Copy out the listing in full, exactly as written, but not its pictures.
▬▬▬
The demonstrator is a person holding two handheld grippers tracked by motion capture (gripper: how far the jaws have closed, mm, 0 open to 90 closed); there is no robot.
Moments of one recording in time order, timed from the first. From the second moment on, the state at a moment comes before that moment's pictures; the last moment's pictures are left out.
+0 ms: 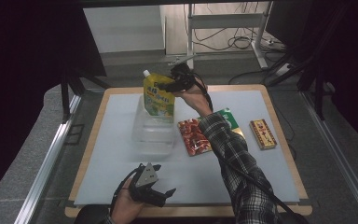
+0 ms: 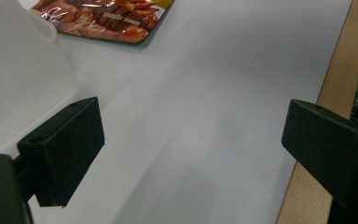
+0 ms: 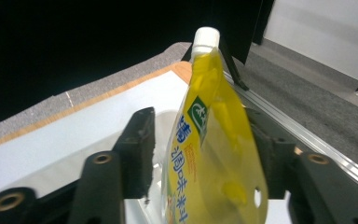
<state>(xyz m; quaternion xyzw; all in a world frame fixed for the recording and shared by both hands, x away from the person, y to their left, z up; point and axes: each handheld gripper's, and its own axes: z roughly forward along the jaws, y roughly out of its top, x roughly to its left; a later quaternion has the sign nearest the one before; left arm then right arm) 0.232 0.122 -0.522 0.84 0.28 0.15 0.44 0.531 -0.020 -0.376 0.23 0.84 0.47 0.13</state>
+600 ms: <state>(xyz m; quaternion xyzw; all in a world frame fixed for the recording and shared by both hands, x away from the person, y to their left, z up) 0.233 0.122 -0.523 0.84 0.28 0.15 0.44 0.527 -0.039 -0.381 0.24 0.85 0.46 0.13</state>
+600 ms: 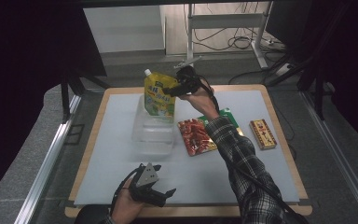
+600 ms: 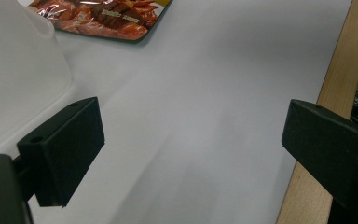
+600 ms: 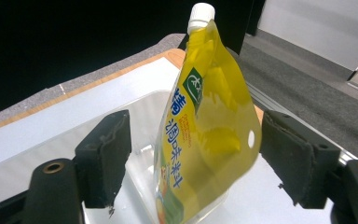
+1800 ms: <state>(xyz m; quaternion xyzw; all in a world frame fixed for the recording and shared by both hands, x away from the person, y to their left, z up) 0.234 0.121 -0.524 0.84 0.28 0.15 0.44 0.481 -0.082 -0.399 0.21 0.86 0.45 0.10</state>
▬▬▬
Output of the task.
The demonstrator is a person holding two handheld grippers tracked by motion capture (gripper: how far the jaws have closed, mm, 0 open to 90 closed); there is no robot.
Moments of one recording in time order, timed from the first. From the second moment on, the state at a moment comes before that moment's pictures; the last moment's pictures are left out.
+0 ms: 
+0 ms: 
+0 ms: 
<state>(xyz m; quaternion xyzw; all in a world frame fixed for the recording and shared by both hands, x away from the person, y to their left, z up; point and axes: each handheld gripper's, and its own axes: z roughly forward along the jaws, y roughly out of its top, x roughly to its left; a later quaternion has the sign nearest the one before; left arm then right arm) 0.232 0.122 -0.522 0.84 0.28 0.15 0.44 0.531 -0.020 -0.376 0.23 0.84 0.47 0.13</state>
+600 ms: <state>(xyz m; quaternion xyzw; all in a world frame fixed for the recording and shared by both hands, x away from the person, y to their left, z up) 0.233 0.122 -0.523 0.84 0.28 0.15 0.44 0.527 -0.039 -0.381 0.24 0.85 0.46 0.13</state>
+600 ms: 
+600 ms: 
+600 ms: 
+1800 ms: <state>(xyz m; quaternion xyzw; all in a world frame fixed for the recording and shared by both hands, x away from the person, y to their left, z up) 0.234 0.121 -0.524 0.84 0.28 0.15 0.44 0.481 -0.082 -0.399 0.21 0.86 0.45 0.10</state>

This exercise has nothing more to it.